Task requirements →
Please output exactly the lines of the material from the first through the line containing "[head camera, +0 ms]", and nothing more.

The data →
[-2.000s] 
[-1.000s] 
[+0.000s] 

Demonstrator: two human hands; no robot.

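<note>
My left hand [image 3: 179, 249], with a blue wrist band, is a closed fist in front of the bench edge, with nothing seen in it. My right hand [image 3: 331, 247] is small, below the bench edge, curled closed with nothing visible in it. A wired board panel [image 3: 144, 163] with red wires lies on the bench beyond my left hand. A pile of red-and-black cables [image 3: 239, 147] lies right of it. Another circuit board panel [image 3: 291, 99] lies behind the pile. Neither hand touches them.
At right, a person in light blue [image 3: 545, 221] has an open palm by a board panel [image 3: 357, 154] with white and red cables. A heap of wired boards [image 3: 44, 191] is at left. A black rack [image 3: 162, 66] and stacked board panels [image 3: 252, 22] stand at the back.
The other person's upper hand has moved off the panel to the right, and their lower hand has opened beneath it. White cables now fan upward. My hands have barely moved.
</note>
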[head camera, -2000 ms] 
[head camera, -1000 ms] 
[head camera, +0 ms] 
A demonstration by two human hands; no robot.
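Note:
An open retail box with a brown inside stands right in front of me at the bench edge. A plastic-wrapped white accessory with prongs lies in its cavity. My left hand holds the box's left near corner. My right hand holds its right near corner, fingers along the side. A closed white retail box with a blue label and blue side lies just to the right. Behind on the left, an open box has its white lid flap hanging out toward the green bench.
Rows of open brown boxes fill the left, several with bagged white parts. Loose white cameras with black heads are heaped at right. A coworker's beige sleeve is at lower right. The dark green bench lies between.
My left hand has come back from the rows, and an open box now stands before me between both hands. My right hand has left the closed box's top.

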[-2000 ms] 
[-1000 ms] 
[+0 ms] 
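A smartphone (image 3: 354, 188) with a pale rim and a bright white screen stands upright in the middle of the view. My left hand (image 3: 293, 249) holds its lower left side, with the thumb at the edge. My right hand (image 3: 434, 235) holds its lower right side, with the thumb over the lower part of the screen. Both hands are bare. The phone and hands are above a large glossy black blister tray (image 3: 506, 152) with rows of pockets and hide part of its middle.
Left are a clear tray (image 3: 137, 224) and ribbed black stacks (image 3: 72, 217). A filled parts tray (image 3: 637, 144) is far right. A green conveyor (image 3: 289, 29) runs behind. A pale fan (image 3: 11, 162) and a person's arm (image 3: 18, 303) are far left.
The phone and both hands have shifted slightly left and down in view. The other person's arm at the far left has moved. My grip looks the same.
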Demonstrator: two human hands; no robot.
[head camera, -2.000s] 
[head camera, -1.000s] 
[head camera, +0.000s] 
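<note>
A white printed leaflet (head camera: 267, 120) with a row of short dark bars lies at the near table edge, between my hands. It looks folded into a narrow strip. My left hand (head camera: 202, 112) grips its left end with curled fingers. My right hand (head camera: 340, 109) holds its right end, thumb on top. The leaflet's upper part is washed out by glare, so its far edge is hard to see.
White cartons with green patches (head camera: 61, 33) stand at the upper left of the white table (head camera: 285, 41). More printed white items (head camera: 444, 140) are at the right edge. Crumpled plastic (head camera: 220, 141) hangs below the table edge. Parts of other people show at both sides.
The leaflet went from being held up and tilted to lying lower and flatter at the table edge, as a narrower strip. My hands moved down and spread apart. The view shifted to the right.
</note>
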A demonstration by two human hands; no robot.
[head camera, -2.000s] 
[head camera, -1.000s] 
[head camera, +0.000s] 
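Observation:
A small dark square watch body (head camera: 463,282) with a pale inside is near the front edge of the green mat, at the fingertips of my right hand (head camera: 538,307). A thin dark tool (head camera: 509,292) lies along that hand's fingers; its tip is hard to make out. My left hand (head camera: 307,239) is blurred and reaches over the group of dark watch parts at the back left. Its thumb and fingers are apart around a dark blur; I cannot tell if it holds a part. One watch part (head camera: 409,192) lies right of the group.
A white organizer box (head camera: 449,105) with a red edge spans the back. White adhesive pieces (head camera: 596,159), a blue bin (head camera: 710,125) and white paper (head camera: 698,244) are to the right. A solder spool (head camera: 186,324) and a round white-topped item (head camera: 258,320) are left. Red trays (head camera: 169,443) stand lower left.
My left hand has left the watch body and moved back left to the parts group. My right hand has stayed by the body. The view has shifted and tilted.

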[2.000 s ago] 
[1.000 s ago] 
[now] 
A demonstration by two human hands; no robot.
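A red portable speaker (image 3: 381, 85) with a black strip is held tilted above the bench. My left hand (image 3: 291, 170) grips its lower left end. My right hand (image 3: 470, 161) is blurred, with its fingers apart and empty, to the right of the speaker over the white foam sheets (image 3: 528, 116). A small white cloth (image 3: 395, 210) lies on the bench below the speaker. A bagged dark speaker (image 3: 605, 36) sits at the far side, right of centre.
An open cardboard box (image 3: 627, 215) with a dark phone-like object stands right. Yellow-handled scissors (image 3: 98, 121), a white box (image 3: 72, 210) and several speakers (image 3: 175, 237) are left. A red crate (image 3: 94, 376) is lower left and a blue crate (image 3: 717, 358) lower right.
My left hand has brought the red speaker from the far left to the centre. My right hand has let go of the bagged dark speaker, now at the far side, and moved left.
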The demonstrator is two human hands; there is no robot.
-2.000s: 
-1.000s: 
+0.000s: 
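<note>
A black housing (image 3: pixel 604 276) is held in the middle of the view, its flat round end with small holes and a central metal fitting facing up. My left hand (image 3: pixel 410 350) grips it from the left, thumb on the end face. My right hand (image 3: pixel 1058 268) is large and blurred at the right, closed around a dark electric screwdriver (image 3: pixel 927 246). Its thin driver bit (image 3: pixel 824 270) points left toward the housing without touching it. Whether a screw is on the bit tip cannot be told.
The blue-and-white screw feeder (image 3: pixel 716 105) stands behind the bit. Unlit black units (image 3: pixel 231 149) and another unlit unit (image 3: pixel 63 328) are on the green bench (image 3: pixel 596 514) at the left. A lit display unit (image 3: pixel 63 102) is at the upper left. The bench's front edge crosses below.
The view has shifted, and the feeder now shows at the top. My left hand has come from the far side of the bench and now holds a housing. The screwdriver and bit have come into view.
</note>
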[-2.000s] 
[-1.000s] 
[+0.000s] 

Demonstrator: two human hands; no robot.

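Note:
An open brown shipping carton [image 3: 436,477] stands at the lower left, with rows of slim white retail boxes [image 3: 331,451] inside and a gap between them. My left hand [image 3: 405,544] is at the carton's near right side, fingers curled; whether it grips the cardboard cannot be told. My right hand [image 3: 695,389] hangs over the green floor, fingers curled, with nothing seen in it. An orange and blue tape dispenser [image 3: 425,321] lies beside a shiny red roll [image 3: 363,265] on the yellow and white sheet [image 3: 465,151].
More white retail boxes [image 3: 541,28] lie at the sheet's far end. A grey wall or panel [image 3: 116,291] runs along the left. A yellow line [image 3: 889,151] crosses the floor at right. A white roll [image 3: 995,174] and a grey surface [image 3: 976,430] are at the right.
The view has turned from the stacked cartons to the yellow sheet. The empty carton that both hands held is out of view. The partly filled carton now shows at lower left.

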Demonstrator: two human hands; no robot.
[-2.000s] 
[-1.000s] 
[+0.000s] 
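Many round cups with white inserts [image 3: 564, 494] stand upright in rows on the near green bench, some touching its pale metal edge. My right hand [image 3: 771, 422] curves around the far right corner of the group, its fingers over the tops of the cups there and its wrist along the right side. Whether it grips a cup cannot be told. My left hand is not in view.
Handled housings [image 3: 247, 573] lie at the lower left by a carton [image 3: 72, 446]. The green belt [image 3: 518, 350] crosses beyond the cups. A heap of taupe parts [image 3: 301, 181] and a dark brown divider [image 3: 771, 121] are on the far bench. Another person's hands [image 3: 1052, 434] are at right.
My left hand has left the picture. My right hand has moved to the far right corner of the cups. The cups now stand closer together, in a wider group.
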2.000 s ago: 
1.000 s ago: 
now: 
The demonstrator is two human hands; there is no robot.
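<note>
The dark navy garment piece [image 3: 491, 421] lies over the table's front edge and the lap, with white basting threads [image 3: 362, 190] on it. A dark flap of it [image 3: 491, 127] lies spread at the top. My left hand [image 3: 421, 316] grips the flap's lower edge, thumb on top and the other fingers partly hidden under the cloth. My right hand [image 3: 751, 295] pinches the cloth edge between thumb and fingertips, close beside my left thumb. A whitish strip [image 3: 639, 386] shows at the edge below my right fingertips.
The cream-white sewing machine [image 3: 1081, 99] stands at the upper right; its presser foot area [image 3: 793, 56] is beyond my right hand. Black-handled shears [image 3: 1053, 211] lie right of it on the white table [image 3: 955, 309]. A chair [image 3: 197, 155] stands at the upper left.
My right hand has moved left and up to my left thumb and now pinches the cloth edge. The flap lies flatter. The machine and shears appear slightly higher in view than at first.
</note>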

Exercise result →
[-2.000s] 
[-1.000s] 
[+0.000s] 

Demonstrator: two human hands; no robot.

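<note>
My left hand [image 3: 179, 249], with a blue wrist band, is a closed fist in front of the bench edge, with nothing seen in it. My right hand [image 3: 331, 247] is small, below the bench edge, curled closed with nothing visible in it. A wired board panel [image 3: 144, 163] with red wires lies on the bench beyond my left hand. A pile of red-and-black cables [image 3: 239, 147] lies right of it. Another circuit board panel [image 3: 291, 99] lies behind the pile. Neither hand touches them.
At right, a person in light blue [image 3: 545, 221] has an open palm by a board panel [image 3: 357, 154] with white and red cables. A heap of wired boards [image 3: 44, 191] is at left. A black rack [image 3: 162, 66] and stacked board panels [image 3: 252, 22] stand at the back.
The other person's upper hand has moved off the panel to the right, and their lower hand has opened beneath it. White cables now fan upward. My hands have barely moved.
</note>
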[head camera, -2000 ms] 
[head camera, -1000 ms] 
[head camera, +0 ms] 

This exercise calls for no further output.